We’re seeing a TREMENDOUS amount of building in Chicago of new luxury apartment buildings. In the past year we’ve seen occupancy rates decrease overall in class A luxury apartment buildings. Newer buildings are offering even more concessions and we will see these continue into the spring market as more buildings come on line and even more in 2019. With these concessions in BRAND NEW luxury buildings it is just one more obstacle to get first time home buyers to purchase as long as they don’t need to (having children for example might create a “need”). If they’re single or a couple with no plans for children the rent concessions of these beautiful buildings does provide downward pressure on the housing market. These are typically well to do individuals who pay a large amount of state tax and would be looking at homes, even if a one bedroom that have healthy property tax bills.

At the end of the day, I do not believe we will see any major market shifts across the board because of this. We may see it in certain areas of the market, One Beds priced from 400 to 550k for instance in the downtown market. But for the overall market I do not see much of an effect in Chicago. However, it is something to watch.

Fear Mongering 

Leading up to the passage of this bill and the many versions of it those in the Real Estate industry were posting on social media left and right about how you need to call your congressmen and congresswomen and urge them to vote down this bill. Posts would read “This will lower property values by over 10%” and the like. The National Association of Realtors and the Illinois Association sent me countless e-mails urging me to “take action!”

As much as I appreciate those in our industry looking out for the best interest of our clients and my profession, we sometimes do more harm then good. Think back to the crash. Enough said.
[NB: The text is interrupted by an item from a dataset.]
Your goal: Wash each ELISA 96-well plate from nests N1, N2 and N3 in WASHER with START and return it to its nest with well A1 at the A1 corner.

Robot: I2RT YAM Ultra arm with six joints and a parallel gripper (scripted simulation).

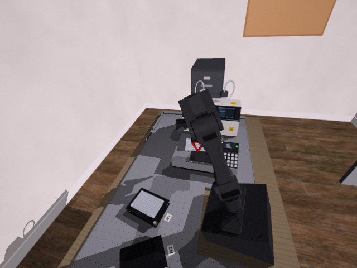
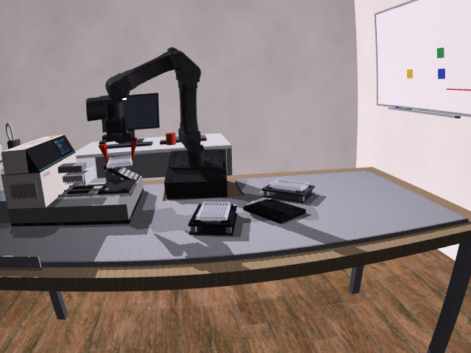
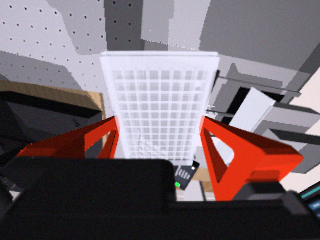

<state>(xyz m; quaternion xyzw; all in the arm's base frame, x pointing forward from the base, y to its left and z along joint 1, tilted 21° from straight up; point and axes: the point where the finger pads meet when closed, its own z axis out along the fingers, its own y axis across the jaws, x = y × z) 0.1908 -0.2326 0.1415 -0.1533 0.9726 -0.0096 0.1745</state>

If this fear mongering continues it can be enough to unintentionally scare the market. It was posts like this which lead some of my clients to reach out to me worried. Most of these posts didn’t explain all the changes to the bill. When they did explain the changes they did so in a slanted way. I’m not trying to advocate for this bill, instead I’m just trying to give information and let cooler heads prevail. Frantic social media posting without giving consumers substance does no good and only confuses and panics people. What happens to markets when people are confused and panic?

In Summary…. 

At the end of the day the only way we will know how the market will adjust will be to watch it. From talking with clients and those in the industry, I do not see the Chicago market decreasing in home values. Our inventory is low. Buyers in recent years have been extremely well qualified and continue to be very well qualified. Those who want to buy are not changing their minds. Sure those on the fence may have some pause, but I don’t believe the tax bill will be enough to push them off the fence. If anything it will be other factors that may do so.